A.G. Lindenbergh vertelt over de selectie van de Walcherse boeren

Verschillen tussen Walcherse boeren en pioniers en hoe beviel het zo'n Walcherse boer?

Door: Flevoland - land van mensenhand

Lindenbergh vertelt over de grote gewassenkennis van de Walcherse boeren maar ook over hun onbekendheid met de 'nieuwe' Noordoostpolder. En hij vertelt het verhaal van de boer die in de NOP het contact met de mensen mist en tussen het werk door geen praatjes meer kan maken met buurtgenoten.

boerin

Boerin uit Walcheren in de Noordoostpolder (omgeving Marknesse), oktober 1949 (foto Winterbergen, Nationaal Archief/Anefo, Public Domain).
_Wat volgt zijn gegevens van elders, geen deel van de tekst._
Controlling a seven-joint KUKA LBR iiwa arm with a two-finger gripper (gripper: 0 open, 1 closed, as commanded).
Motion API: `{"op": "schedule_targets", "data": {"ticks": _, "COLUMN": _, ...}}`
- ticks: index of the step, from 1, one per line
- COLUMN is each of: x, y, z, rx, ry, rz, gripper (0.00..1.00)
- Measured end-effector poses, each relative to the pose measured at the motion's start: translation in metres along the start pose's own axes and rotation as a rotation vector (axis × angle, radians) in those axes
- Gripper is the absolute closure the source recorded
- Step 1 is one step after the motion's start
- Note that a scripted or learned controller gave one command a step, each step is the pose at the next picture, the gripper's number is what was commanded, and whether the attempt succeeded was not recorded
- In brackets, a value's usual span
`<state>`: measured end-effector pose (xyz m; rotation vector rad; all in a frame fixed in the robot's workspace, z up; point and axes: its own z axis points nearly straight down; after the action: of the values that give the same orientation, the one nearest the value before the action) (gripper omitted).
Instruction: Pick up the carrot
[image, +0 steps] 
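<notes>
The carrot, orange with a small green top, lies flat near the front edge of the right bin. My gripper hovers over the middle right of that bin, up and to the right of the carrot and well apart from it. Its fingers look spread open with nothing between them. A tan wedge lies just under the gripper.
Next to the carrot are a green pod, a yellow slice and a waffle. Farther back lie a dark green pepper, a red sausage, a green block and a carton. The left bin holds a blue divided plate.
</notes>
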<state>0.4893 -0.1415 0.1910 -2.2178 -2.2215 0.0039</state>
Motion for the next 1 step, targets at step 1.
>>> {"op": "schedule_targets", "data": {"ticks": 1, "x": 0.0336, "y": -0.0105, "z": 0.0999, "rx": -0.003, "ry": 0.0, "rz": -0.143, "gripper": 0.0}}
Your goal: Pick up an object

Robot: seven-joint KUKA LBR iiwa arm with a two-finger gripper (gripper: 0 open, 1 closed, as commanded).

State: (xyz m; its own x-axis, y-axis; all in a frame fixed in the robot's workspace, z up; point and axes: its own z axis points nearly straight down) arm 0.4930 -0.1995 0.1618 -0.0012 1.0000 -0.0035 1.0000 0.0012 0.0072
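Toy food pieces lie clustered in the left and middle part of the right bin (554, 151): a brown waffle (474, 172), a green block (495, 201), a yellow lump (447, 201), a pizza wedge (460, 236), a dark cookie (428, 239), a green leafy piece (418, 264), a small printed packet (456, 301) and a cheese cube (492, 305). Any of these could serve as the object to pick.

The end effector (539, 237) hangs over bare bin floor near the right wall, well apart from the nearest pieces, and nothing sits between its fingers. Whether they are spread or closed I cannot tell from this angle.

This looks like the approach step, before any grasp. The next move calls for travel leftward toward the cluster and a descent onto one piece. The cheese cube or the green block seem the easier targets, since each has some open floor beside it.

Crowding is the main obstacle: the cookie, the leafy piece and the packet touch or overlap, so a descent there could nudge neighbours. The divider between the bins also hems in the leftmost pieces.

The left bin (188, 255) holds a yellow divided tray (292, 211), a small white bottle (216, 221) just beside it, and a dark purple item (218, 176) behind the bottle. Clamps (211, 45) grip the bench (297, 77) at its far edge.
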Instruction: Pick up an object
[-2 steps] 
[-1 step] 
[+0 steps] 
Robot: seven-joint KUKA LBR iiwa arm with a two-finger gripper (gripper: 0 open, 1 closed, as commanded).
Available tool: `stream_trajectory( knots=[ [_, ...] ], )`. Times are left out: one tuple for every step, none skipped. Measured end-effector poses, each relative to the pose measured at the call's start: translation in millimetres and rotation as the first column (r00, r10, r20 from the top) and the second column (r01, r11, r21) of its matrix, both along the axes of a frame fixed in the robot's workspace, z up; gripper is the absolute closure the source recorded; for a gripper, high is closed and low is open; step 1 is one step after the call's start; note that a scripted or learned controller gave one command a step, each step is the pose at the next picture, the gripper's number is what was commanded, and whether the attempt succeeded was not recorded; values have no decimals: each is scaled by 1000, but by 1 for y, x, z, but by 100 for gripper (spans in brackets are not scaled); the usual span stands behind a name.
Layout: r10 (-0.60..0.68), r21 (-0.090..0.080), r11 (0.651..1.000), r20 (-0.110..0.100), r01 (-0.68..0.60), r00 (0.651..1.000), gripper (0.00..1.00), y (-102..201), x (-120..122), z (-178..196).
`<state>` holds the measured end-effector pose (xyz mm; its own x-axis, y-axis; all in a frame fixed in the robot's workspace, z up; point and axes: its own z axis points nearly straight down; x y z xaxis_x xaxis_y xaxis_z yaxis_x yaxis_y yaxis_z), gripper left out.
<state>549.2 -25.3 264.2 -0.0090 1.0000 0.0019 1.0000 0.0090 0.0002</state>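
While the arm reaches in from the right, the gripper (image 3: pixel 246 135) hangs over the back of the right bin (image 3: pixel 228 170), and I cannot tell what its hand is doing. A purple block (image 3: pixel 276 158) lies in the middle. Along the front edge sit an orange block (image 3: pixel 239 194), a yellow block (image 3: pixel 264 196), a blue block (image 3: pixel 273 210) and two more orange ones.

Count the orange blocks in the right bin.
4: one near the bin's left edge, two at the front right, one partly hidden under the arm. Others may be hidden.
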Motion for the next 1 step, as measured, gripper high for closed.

De Walcherse boeren hadden meer ervaring dan de pioniers. Dat kwam ook omdat de boeren op Walcheren een grote keuze van gewassen hadden. "Niet alleen tarwe en bieten, maar een heel scala van gewassen, van bonen en erwten tot allerlei handelsgewassen. Wat dat betreft hadden ze een hele grote ervaring opgebouwd, ook met de grondsoorten, want je had hele afwijkende gronden daar. En de mensen die naar de polder gekomen zijn die hebben het goed gedaan, landbouwkundig. Dat andere aspect van die geschiktheid, daar kwamen ze wel wat in tekort, in die zin dat ze niet zo spontaan naar die polder kwamen. Die pioniers waren jarenlang in die polder geweest. Dat was hun land en daar wilden zij wat van maken. En die Walcherse boeren die werden overgebracht naar een gebied dat ze niet kenden, dat ze nog moesten leren kennen en moesten leren waarderen".

De Walcherse boeren "zagen natuurlijk als boer wel dat het mooie landbouwbedrijven waren, maar ze misten natuurlijk toch een heleboel dingen."

Lindenbergh vertelt hoe hij eens aan een Walcherse boer die al een tijdje in de Noordoostpolder zat vroeg hoe het hem hier beviel. "Ik zei, dat is toch prachtig, je stapt zo uit je boerderij en dan heb je je hele land bij je". Maar hij zei: 'In Walcheren was dat ook wel mooi want dan moest ik 's morgens eerst gaan melken, naar de koeien die in het land liepen' en dan ging hij eten en dan ging hij met de waterwagen naar die koeien toe en dan kon hij met de mensen praten en zo eens horen wat er in het dorp gebeurde, en dan ging hij weer naar huis om koffie te drinken en dan ging hij naar het land, en dat gebeurde na de middag weer en om een uur of vier moest hij weer naar de koeien om te gaan melken, naar de wei. En zo kwam hij gedurende zijn werk dus met een heleboel mensen in aanraking waar hij een praatje mee maken kon en toen zei hij: 'Als ik nu de deur uitstap, dan moet ik aan het werk, want er is niemand waar ik mee praten kan, ik kan niet met mijn wagen op pad, ik moet echt aan het werk.'"

"Maar al met al" zegt Lindenbergh, wilden ze toch niet meer terug."

Bron: Batavialand, Project Zeeuwse pachters in de Noordoostpolder, Interview van Dirk Jan Wolffram met A.G. Lindenbergh, 22-03-1994 te Zwolle.